La vida como una marca indeleble
Fue un gesto de honestidad brutal el que desencadenó la escritura de No llorar, la novela que le valió a la francesa Lydie Salvayre el Goncourt 2014. Su madre le confesó que había existido un verano, solo uno, en el que sintió que merecía la pena vivir. El verano de 1936 en Barcelona, cuando la adolescente algo ingenua que por ese entonces era la madre de Salvayre creyó, en los inicios de una guerra civil cuyas fauces aún no la habían desgarrado, que absolutamente todo era posible.
A veces creo que cierto pariente mío, que nunca fue ingenuo y ya era hombre cuando estalló la guerra española, debe haber pensado algo similar. Aunque nunca lo dijera. No fue un verano, sino varios; no fueron tres, sino diez años los que -intuyo- brillaron dentro suyo más de lo que pudo haber brillado cualquier cosa que viniera después. Demasiadas películas sobre la Segunda Guerra para que el término "maquis", más francés que español, no esté teñido de romanticismo. Mi abuelo el maquis, el que resistió en los montes tras la caída del Frente Norte, el que siguió resistiendo con el estallido de la Segunda Guerra Mundial, convencido de que, si los Aliados vencían, España sería liberada junto con Alemania e Italia. Lejos del aura romántica, ser maquis tuvo que ver con mil y una privaciones, riesgos, decisiones crueles, violencias supremas. Pero qué, de todo lo que vino después, puede haberse siquiera acercado a la sensación de estar aferrando la historia con las propias manos; de ser uno de los pocos que, aun desesperados, la protagonizan en lugar de padecerla. Qué podría haber opacado la furia arrasadora que tendría la vida en aquellos años, cuando podía extinguirse a cada minuto, en cada metralla, en cualquier mala jugada del azar.

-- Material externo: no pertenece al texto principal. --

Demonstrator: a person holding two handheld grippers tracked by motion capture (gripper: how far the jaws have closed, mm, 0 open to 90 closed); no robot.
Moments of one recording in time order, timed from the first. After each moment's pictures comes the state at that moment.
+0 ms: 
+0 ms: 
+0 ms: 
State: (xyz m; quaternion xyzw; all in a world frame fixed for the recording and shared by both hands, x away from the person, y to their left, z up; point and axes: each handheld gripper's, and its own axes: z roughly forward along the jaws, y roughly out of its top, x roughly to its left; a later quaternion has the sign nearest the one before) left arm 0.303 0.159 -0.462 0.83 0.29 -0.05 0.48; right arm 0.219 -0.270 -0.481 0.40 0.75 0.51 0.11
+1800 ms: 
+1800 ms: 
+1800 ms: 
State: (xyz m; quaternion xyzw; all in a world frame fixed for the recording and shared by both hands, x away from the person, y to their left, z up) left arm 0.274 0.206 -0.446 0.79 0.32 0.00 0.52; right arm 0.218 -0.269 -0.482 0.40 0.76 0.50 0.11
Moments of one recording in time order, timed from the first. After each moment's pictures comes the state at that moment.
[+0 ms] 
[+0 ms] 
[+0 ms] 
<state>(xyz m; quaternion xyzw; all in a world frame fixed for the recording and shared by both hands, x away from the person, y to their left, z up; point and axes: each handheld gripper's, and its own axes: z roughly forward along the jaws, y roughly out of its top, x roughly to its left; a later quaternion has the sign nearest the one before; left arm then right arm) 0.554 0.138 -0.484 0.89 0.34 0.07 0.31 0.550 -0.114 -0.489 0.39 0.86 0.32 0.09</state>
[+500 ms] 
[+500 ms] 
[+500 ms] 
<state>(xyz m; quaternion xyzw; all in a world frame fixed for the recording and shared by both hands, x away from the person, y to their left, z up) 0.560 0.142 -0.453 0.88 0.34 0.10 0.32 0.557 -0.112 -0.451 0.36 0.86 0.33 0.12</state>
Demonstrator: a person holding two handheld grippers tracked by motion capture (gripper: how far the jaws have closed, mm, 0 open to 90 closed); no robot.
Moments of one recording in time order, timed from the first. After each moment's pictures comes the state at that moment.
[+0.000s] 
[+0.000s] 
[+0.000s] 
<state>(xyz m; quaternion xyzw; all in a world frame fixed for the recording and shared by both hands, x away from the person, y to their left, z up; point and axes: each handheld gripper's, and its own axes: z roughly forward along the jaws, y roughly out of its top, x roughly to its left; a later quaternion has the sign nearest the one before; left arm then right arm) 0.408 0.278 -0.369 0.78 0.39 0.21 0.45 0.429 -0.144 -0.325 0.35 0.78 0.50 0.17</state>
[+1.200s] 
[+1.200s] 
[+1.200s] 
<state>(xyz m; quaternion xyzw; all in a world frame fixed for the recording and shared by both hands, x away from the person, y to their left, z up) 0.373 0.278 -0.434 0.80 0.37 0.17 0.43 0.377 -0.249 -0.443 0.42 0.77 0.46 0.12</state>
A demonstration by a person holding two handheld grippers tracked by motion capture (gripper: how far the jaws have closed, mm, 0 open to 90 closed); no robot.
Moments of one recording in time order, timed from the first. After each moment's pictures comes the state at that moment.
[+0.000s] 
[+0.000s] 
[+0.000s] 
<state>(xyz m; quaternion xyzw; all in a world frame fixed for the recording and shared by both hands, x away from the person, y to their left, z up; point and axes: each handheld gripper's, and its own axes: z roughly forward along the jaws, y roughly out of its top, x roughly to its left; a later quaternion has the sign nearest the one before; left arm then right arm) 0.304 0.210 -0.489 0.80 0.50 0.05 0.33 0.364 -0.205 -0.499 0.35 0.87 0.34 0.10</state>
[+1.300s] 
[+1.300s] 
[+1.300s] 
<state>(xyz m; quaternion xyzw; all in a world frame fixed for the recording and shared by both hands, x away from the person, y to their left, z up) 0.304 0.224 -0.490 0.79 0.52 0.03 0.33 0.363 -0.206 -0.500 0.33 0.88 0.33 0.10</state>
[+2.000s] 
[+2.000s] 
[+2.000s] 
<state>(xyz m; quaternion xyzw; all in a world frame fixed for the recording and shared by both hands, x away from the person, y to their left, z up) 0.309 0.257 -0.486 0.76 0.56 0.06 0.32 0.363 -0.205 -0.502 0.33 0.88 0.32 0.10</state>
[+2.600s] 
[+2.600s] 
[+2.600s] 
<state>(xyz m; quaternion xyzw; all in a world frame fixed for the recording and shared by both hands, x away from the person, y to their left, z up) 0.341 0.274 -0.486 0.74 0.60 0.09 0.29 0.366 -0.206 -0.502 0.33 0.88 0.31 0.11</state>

Pensé en esto cuando, por una cadena de azares mucho menos dramáticos, supe de Dios no me perdona, el último trabajo del realizador vasco Josu Martínez. En ese documental se recupera, con imágenes de archivo, pero sobre todo a partir de las grabaciones de una entrevista de 35 horas realizada en 1975, la figura de Lezo Urreiztieta, personaje difícil de clasificar al que el director define como "un pirata del siglo XVI nacido por error en 1907". Católico fervoroso, independentista apasionado, enamorado de los puertos, el Cantábrico, los barcos y, podría pensarse, de la existencia entendida como un vértigo más bien trágico. Durante años Urreiztieta se dedicó al contrabando. Pero estalló la guerra civil y conoció al dirigente socialista Indalecio Prieto. Para un independentista del tenor de Urreiztieta el socialismo español era un enemigo político, reacio a la plena autonomía de Euskadi (por no hablar del anticlericalismo de algunos de sus adherentes). Sin embargo, Lezo aceptó el pedido que, en nombre de la República, le hacía Prieto: traer armas. De donde se pudiera. Fueron 17 los barcos que, cargados de armamento, el marino vasco piloteó desde el Báltico hasta los castigados puertos aún en manos republicanas. También le llegaría el momento de "contrabandear" personas: en junio de 1940, el ejército nazi ocupó parte del País Vasco francés. Lezo ayudó a numerosas personas a escapar y, dos años después, viajó de manera clandestina a Madrid para acordar con el agregado militar estadounidense una compra de armas para la Resistencia francesa. En 1948, al mando del barco atunero Goizeko Izarra, protegido por la noche y esquivando a los duros controles franquistas, rescató a un grupo de maquis asturianos, a los que dejó a salvo en territorio francés. Uno de ellos era mi abuelo.
"Las cosas no se cuentan, se viven", les decía, ya mayor, Urreiztieta a sus hijos, a los cuales -así lo comentan ellos en el documental-poco y nada de sus andanzas les relató. Solo él sabría de la marca, ardiente y dulce, que ciertos momentos de la historia les imprimen a quienes se niegan a ser mansos.